If this Form is filed to register additional securities for an offering pursuant to Rule 462(b) under the Securities Act, please check the following box and list the Securities Act registration statement number of the earlier effective registration statement for the same offering.  ☐

If this Form is a post-effective amendment filed pursuant to Rule 462(c) under the Securities Act, check the following box and list the Securities Act registration statement number of the earlier effective registration statement for the same offering.  ☐

If this Form is a registration statement pursuant to General Instruction I.D. or a post-effective amendment thereto that shall become effective upon filing with the Commission pursuant to Rule 462(e) under the Securities Act, check the following box.  ☒

If this Form is a post-effective amendment to a registration statement filed pursuant to General Instruction I.D. filed to register additional securities or additional classes of securities pursuant to Rule 413(b) under the Securities Act, check the following box.  ☐

Indicate by check mark whether the registrant is a large accelerated filer, an accelerated filer, a non-accelerated filer a smaller reporting company or an emerging growth company. See the definitions of “large accelerated filer,” “accelerated filer,” “smaller reporting company” and “emerging growth company” in Rule 12b-2 of the Exchange Act.

 

Large accelerated filer      Accelerated filer  
Non-accelerated filer      Smaller reporting company  
     Emerging growth company  

If an emerging growth company, indicate by check mark if the registrant has elected not to use the extended transition period for complying with any new or revised financial accounting standards provided pursuant to Section 7(a)(2)(B) of the Securities Act.  ☐

 

 

 


EXPLANATORY NOTE

DEREGISTRATION OF SECURITIES

This Post-Effective Amendment No. 1 (this “Post-Effective Amendment”) to the Registration Statement on Form S-3 (No. 333-233395) (the “Registration Statement”) is being filed by Maxim Integrated Products, Inc., a Delaware corporation (“Maxim”), to withdraw and remove from registration any and all securities of the Registrant that remain unissued and/or unsold under the Registration Statement.

On August 26, 2021, pursuant to the terms of the Agreement and Plan of Merger, dated as of July 12, 2020 (the “Merger Agreement”), by and among Maxim, Analog Devices, Inc., a Massachusetts corporation (“ADI”), and Magneto Corp., a Delaware corporation and wholly owned subsidiary of ADI (“Merger Sub”), Merger Sub was merged with and into Maxim (the “Merger”), with Maxim surviving the Merger and becoming a wholly owned subsidiary of ADI.

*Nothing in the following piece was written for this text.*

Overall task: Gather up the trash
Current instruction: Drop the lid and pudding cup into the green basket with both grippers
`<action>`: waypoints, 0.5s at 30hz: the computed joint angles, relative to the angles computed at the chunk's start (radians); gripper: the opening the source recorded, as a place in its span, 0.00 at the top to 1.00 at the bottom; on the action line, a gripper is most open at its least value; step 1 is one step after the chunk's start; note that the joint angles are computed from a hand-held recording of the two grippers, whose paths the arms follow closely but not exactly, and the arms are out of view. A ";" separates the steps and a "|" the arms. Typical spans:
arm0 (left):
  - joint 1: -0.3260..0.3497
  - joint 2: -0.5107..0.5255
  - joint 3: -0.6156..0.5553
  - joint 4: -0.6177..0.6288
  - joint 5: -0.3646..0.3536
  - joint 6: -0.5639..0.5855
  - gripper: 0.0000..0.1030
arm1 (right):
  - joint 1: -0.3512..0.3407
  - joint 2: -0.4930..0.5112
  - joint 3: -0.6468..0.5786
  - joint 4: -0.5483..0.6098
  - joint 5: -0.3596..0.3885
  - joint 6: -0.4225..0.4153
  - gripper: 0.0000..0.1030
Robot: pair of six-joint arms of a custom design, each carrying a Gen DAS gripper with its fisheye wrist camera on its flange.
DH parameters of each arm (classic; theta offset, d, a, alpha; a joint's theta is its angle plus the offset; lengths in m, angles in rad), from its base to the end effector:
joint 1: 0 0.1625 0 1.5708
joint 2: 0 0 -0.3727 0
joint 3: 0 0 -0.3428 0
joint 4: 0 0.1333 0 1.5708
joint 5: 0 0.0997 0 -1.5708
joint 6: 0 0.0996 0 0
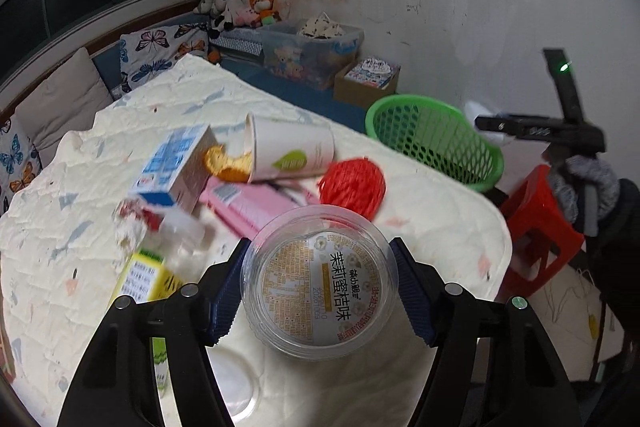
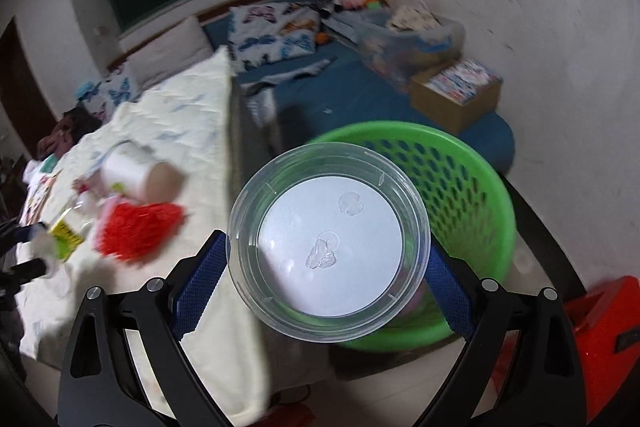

As a result of the consummation of the transactions contemplated by the Merger Agreement, including the Merger, the Registrant has terminated all offerings of its securities pursuant to the Registration Statement. In accordance with the undertaking made by the Registrant in Part II of the Registration Statement to remove from registration by means of a post-effective amendment any securities that had been registered but that remain unsold at the termination of the offering, the Registrant hereby terminates the effectiveness of the Registration Statement and removes and withdraws from registration any and all securities of the Registrant registered pursuant to the Registration Statement that remain unissued and/or unsold as of the date hereof.


SIGNATURES

Pursuant to the requirements of the Securities Act of 1933, as amended, the undersigned Registrant certifies that it has reasonable grounds to believe that it meets all of the requirements for filing on Form S-3 and has duly caused this Post-Effective Amendment to the Registration Statement to be signed on its behalf by the undersigned, thereunto duly authorized, in the city of Wilmington, State of Massachusetts, on August 26, 2021.

 

Maxim Integrated Products, Inc.
By:  

/s/ Prashanth Mahendra-Rajah

  Name:   Prashanth Mahendra-Rajah
  Title:   President

Note: No other person is required to sign this Post-Effective Amendment in reliance on Rule 478 of the Securities Act of 1933, as amended.